550 U.S. 544, 570 (2007)). “A claim has facial plausibility when the plaintiff pleads factual content that allows a court to draw the reasonable inference that the defendant is liable for the misconduct alleged.” Id. (citing Twombly, 550 U.S. at 556). To state a claim for relief under 42 U.S.C. § 1983, a plaintiff must allege that someone deprived him of a right secured by the Constitution or the laws of the United States, and that whoever deprived him of this right was acting under the color of state 3

law. D.S. v. E. Porter Cty. Sch. Corp., 799 F.3d 793, 798 (7th Cir. 2015) (citing Buchanan–Moore v. Cty. of Milwaukee, 570 F.3d 824, 827 (7th Cir. 2009)). The court construes pro se complaints liberally and it holds them to a less stringent standard

than pleadings drafted by lawyers. Cesal, 851 F.3d at 720 (citing Perez v. Fenoglio, 792 F.3d 768, 776 (7th Cir. 2015)). Verrier alleges that he “long term preexisting conditions of ulcerative colitis, a partial right knee replacement and osteoporosis in the right knee, and multiple broken/bulging lower disks in his spine.” (Docket #1 at 2.) These conditions cause Verrier to have difficulty controlling his bowel movements, difficulty ascending and descending stairs, shooting pain in his back and legs which is intensified by stairs,

chronic pain which is intensified by ascending and descending stairs, difficulty with sleep due to intense pain, inability to kneel due to a knee implant, anxiety, depression, and PTSD. (Id. at 2.) Verrier alleges that on March 6, 2012, defendant Dr. Murphy of the Wisconsin Department of Corrections (DOC) noted Verrier’s ulcerative colitis and modified right knee, and stated that a low tier restriction was necessary indefinitely to avoid falls.

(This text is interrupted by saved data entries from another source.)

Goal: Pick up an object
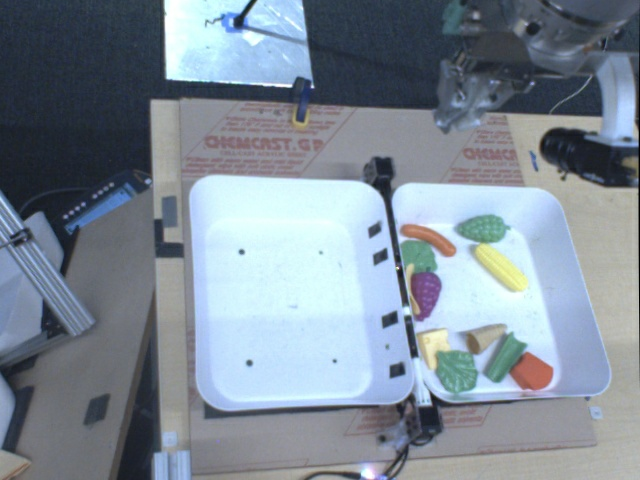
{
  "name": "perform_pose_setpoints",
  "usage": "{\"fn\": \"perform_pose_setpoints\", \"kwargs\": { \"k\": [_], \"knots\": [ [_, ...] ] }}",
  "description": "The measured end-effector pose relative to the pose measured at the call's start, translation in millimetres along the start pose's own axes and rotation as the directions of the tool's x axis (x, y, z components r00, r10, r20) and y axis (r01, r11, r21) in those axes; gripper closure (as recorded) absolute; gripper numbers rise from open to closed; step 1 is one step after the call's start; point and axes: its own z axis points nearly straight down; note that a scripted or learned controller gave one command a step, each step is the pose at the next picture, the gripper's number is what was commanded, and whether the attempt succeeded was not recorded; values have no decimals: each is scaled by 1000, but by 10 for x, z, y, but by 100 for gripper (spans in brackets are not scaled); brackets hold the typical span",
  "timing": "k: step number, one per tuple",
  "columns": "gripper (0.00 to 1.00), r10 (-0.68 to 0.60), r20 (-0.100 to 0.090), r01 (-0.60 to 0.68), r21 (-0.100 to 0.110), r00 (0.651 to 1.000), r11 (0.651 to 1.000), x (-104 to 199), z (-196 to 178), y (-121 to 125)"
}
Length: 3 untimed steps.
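My gripper [462, 106] hangs high above the back edge of the right bin [575, 268], well clear of the toy food below. In that bin lie an orange sausage [428, 239], a green bumpy fruit [484, 229], a yellow corn cob [500, 267], a green leaf [419, 258] and purple grapes [426, 293]. Nearer the front are a yellow cheese wedge [433, 347], a leafy green piece [457, 370], a tan cone [485, 337], a green pod [505, 357] and an orange-red piece [531, 371].
The left bin [215, 368] sits beside the right one, joined by a black hinge strip [392, 268]. A yellow-and-blue clamp [300, 103] stands behind the bins on the cardboard. A shiny metal sheet [238, 28] lies at the back left.
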Motion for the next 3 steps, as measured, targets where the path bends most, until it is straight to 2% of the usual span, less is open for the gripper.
{"fn": "perform_pose_setpoints", "kwargs": {
  "k": [1, 2, 3],
  "knots": [
    [100, -1, 1, 1, 8, 1000, 1000, 496, 41, -592],
    [100, 3, 5, -3, 15, 1000, 1000, 687, 931, -574],
    [100, 2, 4, -2, 11, 1000, 1000, 1009, 1454, -573]
  ]
}}
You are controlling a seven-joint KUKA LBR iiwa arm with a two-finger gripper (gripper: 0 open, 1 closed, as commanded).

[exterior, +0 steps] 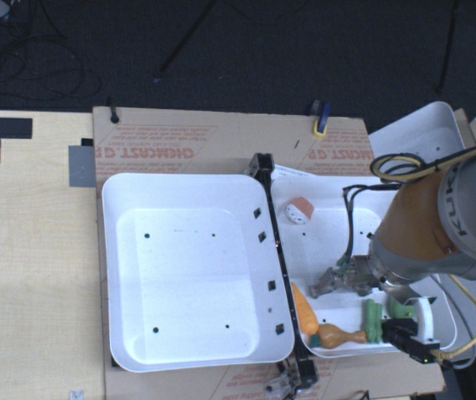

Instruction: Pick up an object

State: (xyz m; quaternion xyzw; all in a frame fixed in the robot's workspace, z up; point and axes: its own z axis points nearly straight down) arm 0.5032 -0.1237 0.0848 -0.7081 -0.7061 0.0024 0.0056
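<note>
Where the two shallow white bins sit side by side, the grey arm with the orange band (417,223) reaches in from the right, over the right-hand white bin (325,223). Its metal two-finger gripper (331,282) hangs low over the middle of that bin, pointing left. I cannot tell how its fingers stand, and nothing can be seen between them.

A long orange carrot-shaped toy (304,309) lies by the bin's left wall, near the front. Its long side runs from up-left to down-right, close along the black divider (273,248) between the bins. Just beside its lower end lies a small orange-brown gourd-shaped toy (339,336), stretched left to right along the front edge. Right of that stands a green ridged toy (373,319), long side up and down. A small round pink and white toy (298,211) sits apart near the back left corner.

The front edge of this bin is crowded. The middle and back have bare white floor. The left-hand white bin (187,198) has a wide bare floor.
</note>
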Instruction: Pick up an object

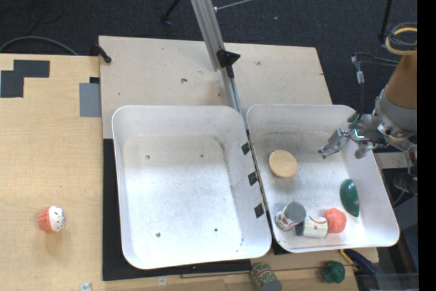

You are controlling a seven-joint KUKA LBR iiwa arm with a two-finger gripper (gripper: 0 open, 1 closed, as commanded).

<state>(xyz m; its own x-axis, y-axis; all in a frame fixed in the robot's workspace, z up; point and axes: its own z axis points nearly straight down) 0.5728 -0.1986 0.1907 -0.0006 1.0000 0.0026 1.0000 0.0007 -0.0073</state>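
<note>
Dark carpet surrounds the surface as we watch the gripper hover over the right bin, jaws spread and empty. Nothing is picked yet; the tan disc lies near, untouched.

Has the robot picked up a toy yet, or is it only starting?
Only starting. Nothing looks done: the tan disc, green piece and orange ball all lie in the right bin. The pincer sits above that bin's upper right part with nothing between its fingers. Grabbing and lifting are left.
</note>
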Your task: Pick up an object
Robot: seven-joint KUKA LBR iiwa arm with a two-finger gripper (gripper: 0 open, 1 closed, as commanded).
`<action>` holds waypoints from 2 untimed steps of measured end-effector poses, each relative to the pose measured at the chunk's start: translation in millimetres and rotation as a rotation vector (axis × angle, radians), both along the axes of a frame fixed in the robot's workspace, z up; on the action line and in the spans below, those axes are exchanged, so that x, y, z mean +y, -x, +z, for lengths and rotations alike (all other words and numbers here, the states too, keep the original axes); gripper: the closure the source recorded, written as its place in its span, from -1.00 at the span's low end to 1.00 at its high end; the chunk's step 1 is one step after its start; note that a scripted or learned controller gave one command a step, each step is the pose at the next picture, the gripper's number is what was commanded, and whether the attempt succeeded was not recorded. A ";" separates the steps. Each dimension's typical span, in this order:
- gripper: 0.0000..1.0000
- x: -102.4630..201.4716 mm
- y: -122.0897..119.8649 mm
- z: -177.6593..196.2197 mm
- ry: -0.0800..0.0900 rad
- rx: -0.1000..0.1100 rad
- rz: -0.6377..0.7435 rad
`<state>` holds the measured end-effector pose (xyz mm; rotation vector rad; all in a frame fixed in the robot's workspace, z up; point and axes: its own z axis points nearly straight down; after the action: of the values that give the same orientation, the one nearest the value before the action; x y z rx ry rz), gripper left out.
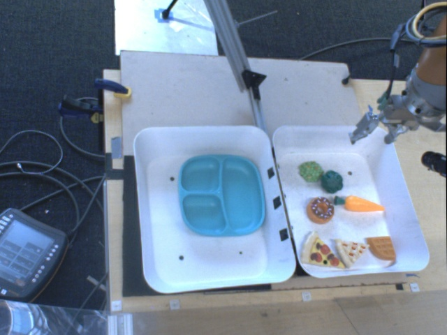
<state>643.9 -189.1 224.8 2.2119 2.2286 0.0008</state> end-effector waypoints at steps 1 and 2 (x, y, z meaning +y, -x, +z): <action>-1.00 -0.2 0.0 0.1 0.001 0.000 0.001; -1.00 -0.2 -9.1 -56.8 0.000 0.003 0.001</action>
<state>652.9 -189.3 168.0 2.2126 2.2315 -0.0021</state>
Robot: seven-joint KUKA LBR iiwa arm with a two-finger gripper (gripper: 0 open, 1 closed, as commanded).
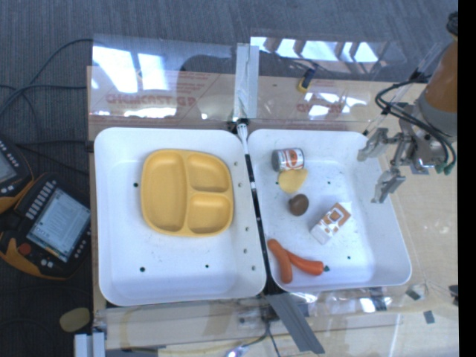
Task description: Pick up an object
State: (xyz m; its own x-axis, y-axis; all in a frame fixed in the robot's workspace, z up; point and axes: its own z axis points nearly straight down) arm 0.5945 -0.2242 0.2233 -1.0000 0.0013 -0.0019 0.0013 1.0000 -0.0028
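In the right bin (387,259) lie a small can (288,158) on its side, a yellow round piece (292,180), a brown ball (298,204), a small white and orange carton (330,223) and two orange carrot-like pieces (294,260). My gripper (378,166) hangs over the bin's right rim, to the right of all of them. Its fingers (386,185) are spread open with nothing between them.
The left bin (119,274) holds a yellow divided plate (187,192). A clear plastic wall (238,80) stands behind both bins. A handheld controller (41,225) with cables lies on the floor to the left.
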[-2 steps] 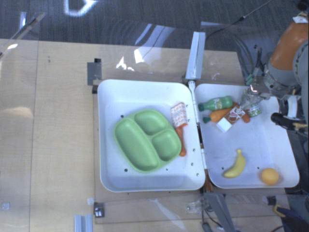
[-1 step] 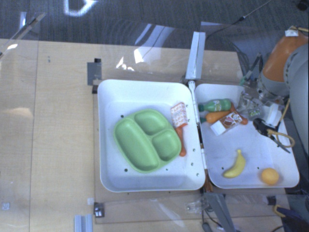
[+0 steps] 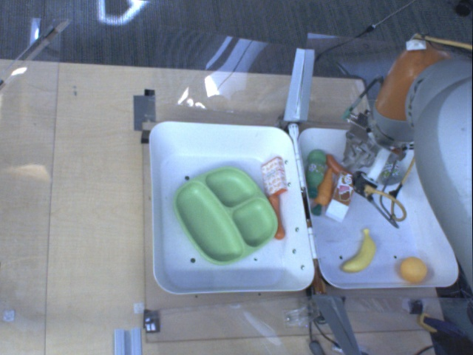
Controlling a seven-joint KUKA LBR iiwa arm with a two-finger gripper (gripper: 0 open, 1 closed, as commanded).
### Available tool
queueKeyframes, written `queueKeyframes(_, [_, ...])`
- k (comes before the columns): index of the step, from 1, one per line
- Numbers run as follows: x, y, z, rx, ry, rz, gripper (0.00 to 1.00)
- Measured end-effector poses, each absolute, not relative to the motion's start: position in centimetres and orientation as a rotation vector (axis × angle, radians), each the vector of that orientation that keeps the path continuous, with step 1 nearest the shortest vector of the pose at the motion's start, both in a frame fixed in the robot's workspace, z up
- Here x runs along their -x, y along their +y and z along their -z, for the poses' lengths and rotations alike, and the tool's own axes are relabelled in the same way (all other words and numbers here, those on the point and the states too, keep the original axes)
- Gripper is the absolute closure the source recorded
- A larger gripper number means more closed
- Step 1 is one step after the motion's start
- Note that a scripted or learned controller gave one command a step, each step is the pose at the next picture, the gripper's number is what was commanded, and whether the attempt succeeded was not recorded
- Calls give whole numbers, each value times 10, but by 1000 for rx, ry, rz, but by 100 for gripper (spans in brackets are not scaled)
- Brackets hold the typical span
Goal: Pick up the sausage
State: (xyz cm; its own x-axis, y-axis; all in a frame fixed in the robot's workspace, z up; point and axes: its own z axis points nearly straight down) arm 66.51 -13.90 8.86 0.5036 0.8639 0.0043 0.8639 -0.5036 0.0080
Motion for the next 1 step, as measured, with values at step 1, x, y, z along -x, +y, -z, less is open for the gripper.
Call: queueKeyframes(1, [-670,-166,-123,-2981,983,-6,100])
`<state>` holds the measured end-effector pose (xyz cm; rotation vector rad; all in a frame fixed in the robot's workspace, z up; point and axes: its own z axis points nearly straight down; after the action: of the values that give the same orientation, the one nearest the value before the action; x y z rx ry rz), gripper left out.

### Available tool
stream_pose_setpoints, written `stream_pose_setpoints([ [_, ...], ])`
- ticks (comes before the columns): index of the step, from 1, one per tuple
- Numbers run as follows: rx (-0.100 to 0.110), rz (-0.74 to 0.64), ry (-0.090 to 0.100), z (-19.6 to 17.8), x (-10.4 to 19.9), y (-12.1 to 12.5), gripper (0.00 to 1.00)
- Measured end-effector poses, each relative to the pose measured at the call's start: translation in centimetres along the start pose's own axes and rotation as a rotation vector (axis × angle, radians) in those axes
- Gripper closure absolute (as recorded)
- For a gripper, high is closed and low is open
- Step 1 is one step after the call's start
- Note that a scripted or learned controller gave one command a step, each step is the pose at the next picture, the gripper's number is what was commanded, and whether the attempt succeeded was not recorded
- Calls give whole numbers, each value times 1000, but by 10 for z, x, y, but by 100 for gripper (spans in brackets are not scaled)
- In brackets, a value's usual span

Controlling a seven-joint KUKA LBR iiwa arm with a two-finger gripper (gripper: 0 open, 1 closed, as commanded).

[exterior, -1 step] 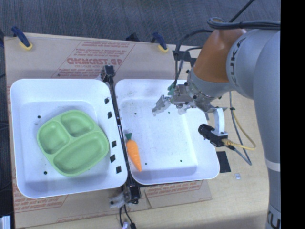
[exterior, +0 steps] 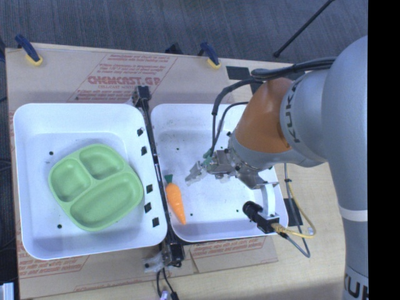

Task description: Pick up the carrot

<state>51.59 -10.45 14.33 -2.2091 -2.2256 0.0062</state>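
We take the carrot (exterior: 175, 202) as our landmark. It lies in the right bin (exterior: 187, 120), tight against that bin's left wall near the front corner, green top pointing away from us and tip toward the front rim.

The biggest risk, as we judge it, comes from the arm (exterior: 312, 117). Its bulk hangs over the right bin, right of the carrot, and a steep descent so close to the wall could knock a finger onto the divider between the bins instead of onto the carrot.

Next is the gripper (exterior: 195, 172) itself. It hovers just up and right of the carrot, apart from it, grasping nothing; we cannot tell how far its fingers are spread. If they close along the carrot's length rather than across it, the smooth tapered body may squirt out toward the corner.

Now the containers. The left bin (exterior: 25, 167), on the far side of the wall from the carrot, holds a green divided plate (exterior: 95, 186) with three compartments, nothing in them. The right bin holds the carrot alone, plus a few dark specks on its floor.
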Motion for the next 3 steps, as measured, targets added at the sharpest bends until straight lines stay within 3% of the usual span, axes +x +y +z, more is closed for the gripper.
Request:
stream_pose_setpoints([
  [1,-3,-2,-1,-48,66,-27,0],
  [2,-18,5,-9,39,11,-21,0],
  [3,-5,0,0,-49,65,18,0],
])
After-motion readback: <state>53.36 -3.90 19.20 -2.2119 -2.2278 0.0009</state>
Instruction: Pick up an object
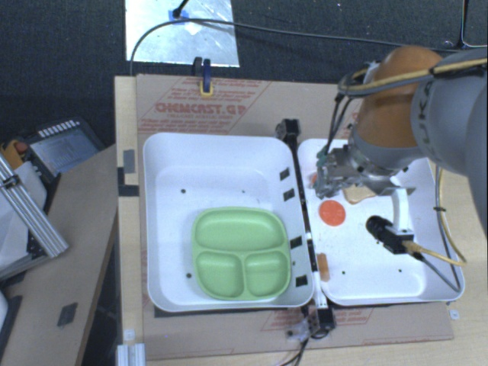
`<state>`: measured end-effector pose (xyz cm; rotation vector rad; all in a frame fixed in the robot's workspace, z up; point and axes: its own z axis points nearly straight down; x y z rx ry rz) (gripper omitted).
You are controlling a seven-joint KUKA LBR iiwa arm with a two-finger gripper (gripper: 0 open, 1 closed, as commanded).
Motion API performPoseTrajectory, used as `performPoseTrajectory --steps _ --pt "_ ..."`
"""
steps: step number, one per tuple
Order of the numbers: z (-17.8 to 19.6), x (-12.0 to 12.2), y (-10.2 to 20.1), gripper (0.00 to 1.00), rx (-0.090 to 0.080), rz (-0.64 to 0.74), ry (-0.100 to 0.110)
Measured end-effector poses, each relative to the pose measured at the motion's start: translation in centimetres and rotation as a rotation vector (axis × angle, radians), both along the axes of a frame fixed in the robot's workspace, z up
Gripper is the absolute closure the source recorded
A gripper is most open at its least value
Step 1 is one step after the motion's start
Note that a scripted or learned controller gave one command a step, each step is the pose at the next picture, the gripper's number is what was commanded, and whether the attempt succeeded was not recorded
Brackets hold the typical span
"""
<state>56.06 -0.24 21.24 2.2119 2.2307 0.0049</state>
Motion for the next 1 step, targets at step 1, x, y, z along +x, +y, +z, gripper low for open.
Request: performPoseTrajectory --steps 1 --pt "-0.58 -0.61 5.13 1.00 0.000 0.001 0.002"
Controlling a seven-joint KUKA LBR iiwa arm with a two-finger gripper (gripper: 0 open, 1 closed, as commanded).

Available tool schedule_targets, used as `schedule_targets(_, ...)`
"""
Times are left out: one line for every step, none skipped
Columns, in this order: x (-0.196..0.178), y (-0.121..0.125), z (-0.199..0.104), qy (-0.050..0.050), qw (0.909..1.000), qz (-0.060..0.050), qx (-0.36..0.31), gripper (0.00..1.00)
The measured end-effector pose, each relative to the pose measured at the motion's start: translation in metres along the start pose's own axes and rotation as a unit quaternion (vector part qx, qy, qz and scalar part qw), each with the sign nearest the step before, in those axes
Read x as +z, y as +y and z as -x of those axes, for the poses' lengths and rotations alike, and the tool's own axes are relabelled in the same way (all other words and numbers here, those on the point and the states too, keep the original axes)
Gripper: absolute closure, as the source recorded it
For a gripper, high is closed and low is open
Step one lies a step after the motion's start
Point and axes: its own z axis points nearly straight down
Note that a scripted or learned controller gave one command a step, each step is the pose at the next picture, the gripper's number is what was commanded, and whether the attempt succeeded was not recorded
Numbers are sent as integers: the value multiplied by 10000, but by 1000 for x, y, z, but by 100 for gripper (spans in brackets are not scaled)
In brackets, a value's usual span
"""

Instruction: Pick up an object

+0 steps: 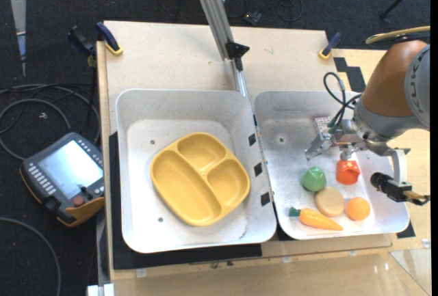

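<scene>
Arm: we see the grey arm (404,93) with its orange band reaching in from the right, bent down over the right bin (287,117).
Claw: the claw (335,148) hangs low over the middle of the right bin, with metal parts spread out to either side; we cannot tell whether it is released or clenched, and we see nothing gripped in it.
Red object: a small red, boxy toy (348,171) lies just below and slightly right of the claw, the nearest thing to it; whether they touch we cannot tell.
Green ball: a green round piece (314,179) sits below and left of the claw, near the red object and just above the beige disc.
Beige disc: a round tan piece (330,202) lies toward the front of the bin, touching or just beside the green ball and the carrot.
Orange ball: a small orange fruit (358,208) rests just right of the beige disc.
Carrot: a toy carrot (317,219) with a green stub lies along the front wall of the right bin.
Crowding: we find all five pieces bunched in the front right part of the bin, close to one another.
Left bin: the left bin (137,110) carries a yellow divided plate (200,178) with three compartments, well apart from the claw.
Tabletop: both bins sit on the pale tabletop (171,55); a metal pole (212,4) slants down to it between the bins.
Floor: a teach pendant (65,178) with a lit screen lies on the dark floor to the left.
</scene>
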Motion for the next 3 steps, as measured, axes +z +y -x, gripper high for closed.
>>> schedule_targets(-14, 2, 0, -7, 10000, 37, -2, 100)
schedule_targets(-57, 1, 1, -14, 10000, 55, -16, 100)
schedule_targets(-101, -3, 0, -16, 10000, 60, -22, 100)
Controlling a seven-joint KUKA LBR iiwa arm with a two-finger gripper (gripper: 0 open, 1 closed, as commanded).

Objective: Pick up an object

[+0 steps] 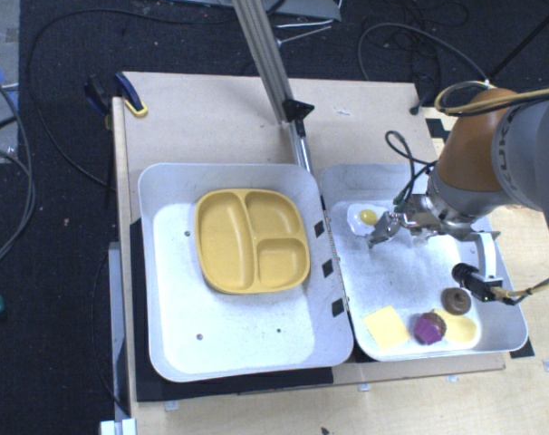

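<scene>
The right bin [392, 279] holds a fried egg toy [365, 217] near its far left corner, a pale yellow square block [386, 326], a purple object [428, 328] lying on a yellow disc [462, 332], and a small brown ring [456, 301]. My gripper [389, 229] hangs low over the right bin, right beside the egg toy on its right, its fingers pointing left. The arm's grey body and orange band [474, 152] reach in from the right. Nothing shows between the fingers.
In the left bin [166, 333] lies a yellow divided plate [253, 240]. A slanted metal pole [265, 53] crosses the bench behind the bins. Black clips sit along the seam between the bins. A black cable loops near the wrist.
</scene>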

(Id. at 3.) In August 2016, Verrier injured his back and spine when he slipped and fell on spilled liquid at Racine Correctional Institution. He says that officers continued to call inmates out to lunch without properly marking the spill area. Verrier mentions defendant Officer A, but he does not make any specific allegation regarding Officer A. (Id.) 4

In October 2018, a doctor at the Dodge Correctional Institution assessed Verrier and ordered a “low bunk low tier restriction based on his existing disabilities.” (Id. at 4.) Verrier says that he has requested the name of this physician as well as his

orders regarding Verrier’s conditions and low bunk low tier order five times but has been unable to obtain this information. (Id.) On August 10, 2019, Verrier submitted a request to renew the order, citing his existing conditions. (Id.) Defendant Nurse A informed Verrier that the low tier low bunk order had expired, that it was his responsibility to ask that it be renewed, and that Oshkosh Correctional Health Services was not responsible to notify or renew the order. (Id.) Nurse A indicated that Verrier’s lower back pain and damaged vertebrae

were not factor in the determination and indicated that “if he was in any way able to get to meals or the shower he was deemed physically able and the answer to the question was a yes.” (Id.) Nurse A did not physically examine Verrier. (Id.) On September 11, 2019, Verrier received a notice from the Special Needs Committee, consisting of defendants Dr. Murphy, Dr.